The company began reaping the rewards of this move in the first quarter, he said.
Conti also has taken steps to enhance daily output at its plants in the Ameri¬cas—Camacari, Brazil; San Luis Potosi, Mexico, and Mount Vernon, Ill.—over the past two years.
The Mount Vernon plant will see the biggest increase in 2011, up 18 percent, Caldwell said, following a 7-percent jump in output in 2010, without giving any production numbers.
The plants in Brazil and Mexico will increase volumes 5 percent each in 2011, following jumps of 28 and 18 percent, respectively, in 2010.

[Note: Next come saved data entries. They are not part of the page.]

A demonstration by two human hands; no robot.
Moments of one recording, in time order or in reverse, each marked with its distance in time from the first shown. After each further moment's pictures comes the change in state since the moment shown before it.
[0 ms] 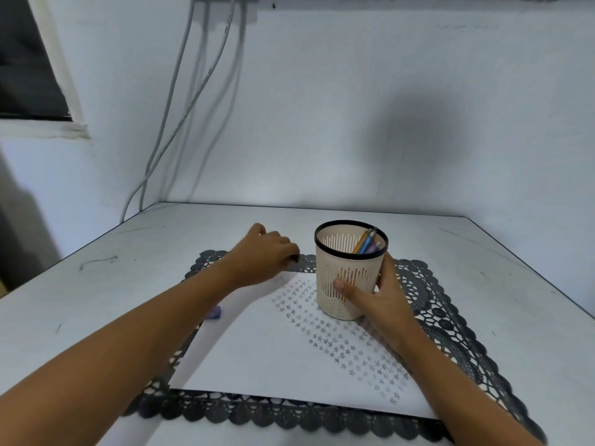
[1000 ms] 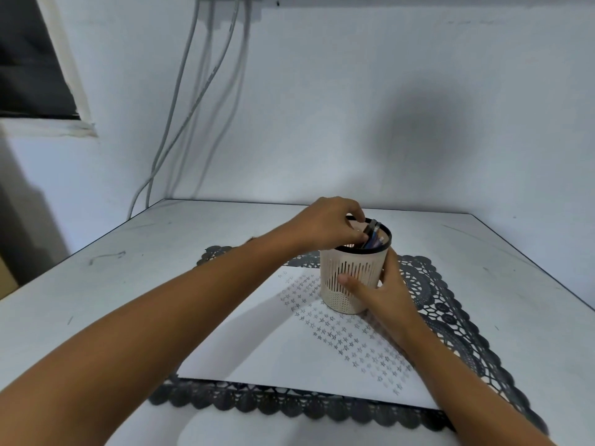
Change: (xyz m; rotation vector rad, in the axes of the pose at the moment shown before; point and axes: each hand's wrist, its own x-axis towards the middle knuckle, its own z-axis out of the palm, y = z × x) left_hand 0.060 0.077 -0.090 -0.671 -0.128 -0.376; right_hand 0.002 0.004 -0.001 0.016 0.011 0.005
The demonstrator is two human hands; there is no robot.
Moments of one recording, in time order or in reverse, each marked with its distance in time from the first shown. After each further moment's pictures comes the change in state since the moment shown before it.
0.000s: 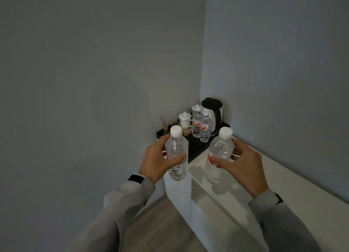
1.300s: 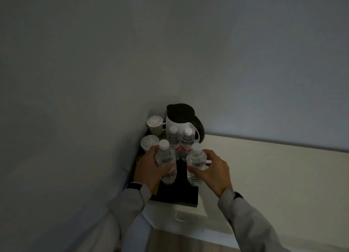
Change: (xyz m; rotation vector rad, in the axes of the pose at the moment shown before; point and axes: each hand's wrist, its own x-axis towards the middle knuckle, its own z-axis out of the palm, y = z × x) left_hand 0.349 -0.248 0.059 -0.076 -0.613 -0.016; right_hand 0.217 0.110 0.210 -0.289 0.463 0.512
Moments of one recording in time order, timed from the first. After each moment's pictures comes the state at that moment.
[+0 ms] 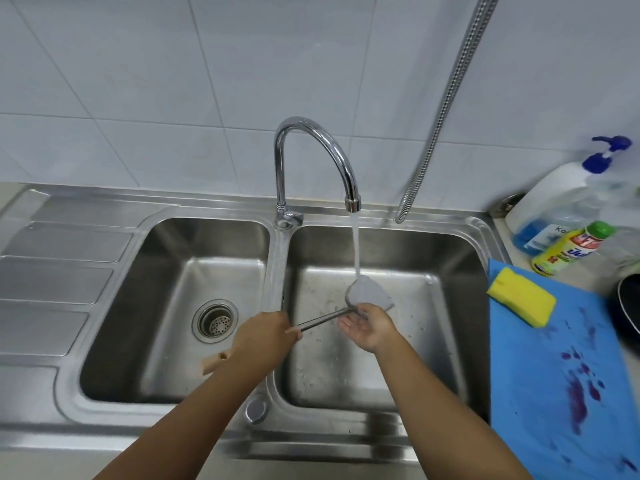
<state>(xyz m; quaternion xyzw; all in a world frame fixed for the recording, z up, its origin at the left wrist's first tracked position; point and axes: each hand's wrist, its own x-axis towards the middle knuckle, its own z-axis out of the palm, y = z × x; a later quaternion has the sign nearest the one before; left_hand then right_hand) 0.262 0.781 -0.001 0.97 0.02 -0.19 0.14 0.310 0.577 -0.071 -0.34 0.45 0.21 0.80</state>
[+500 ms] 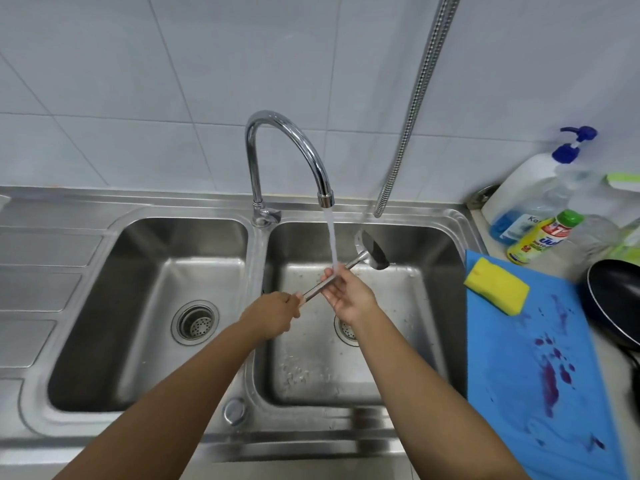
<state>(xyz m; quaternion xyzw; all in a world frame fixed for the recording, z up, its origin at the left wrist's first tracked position) 0.302 0.748 -0.010 0.91 0.01 -0.26 0.31 0.334 0.584 -0.036 -0.36 0.36 0.15 0.85</state>
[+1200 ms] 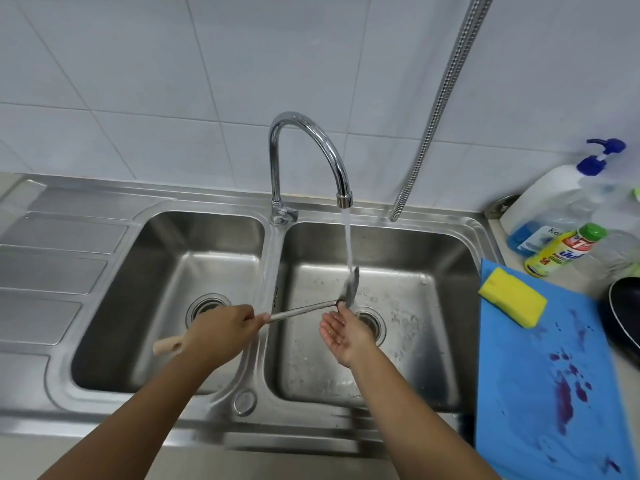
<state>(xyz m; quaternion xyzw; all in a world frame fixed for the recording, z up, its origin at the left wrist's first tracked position) 0.258 0.831 -0.008 0.98 0.00 -0.15 0.12 0.277 0.607 -0.046 -0.38 0.45 0.21 0.78</state>
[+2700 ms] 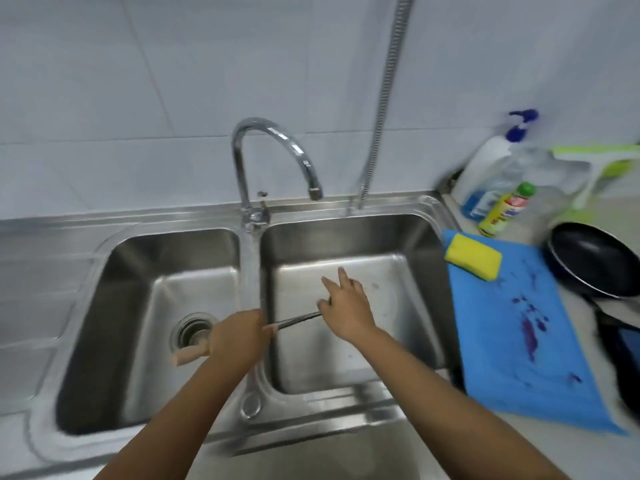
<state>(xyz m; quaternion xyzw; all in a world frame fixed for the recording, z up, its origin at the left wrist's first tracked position) 0.256 0.794 0.011 0.98 -0.02 -0.18 0.07 0.271 0.598 -0.018 -0.97 0.05 0.13 0.21</state>
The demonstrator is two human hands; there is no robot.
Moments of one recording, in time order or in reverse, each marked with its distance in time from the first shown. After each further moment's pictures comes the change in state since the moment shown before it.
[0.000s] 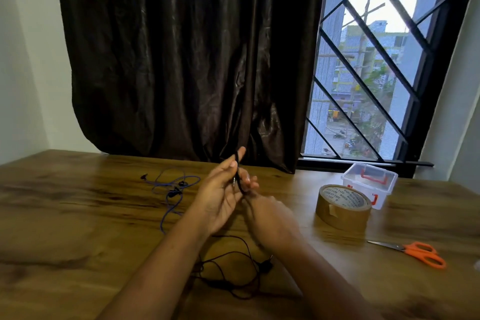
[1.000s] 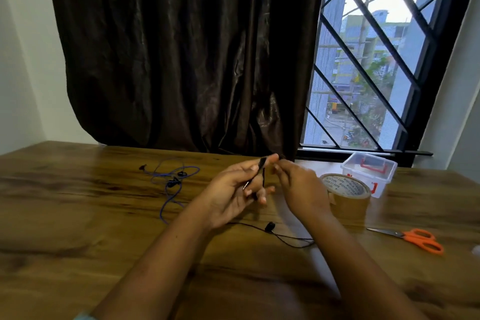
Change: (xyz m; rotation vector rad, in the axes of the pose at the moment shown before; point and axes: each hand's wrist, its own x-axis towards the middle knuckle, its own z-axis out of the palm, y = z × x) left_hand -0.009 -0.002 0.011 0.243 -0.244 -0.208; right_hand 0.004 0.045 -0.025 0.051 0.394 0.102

“So additional supply is coming,” Caldwell said. “It's always a challenge because it's never enough. Sometimes I believe our demand is growing faster than our capacity is growing. But more tires will continue to come to you, and we'll chase like crazy your demand level to make sure we can improve fill as we move through the year.”
Big investment
Conti only recently disclosed $210 million in investments through 2015 at the Camacari plant to double output there to about 9 million car and 700,000 truck tires annually.
As for the company's Gold dealers, Caldwell said Conti will work with its Gold distributors to determine how best to use the product it does have. “And our intention is to focus as much of that product as possible to Gold dealers,” he said.
Still, that probably will not be enough, he said, and Conti will continue to keep pushing forward with capacity investments, spending 15 percent more corporatewide in 2011 than it did in 2010 on passenger and light truck tire capacity.
“Our investment in passenger and light truck tire capacity will be higher than it has been in the history of Continental Tire on a global basis,” Caldwell said.
Conti also is benefiting from an increased priority within the corporation for capital expenditures on tire capacity.
While Hanover, Germany-based Continental has a lot of divisions that are not tire related, all of them are fighting for capital funding, he said.
“But what we see in the numbers is that more and more of the overall investments of the company in capacity are coming toward passenger and light truck tires versus other areas of the company, and that's great news for all of us.”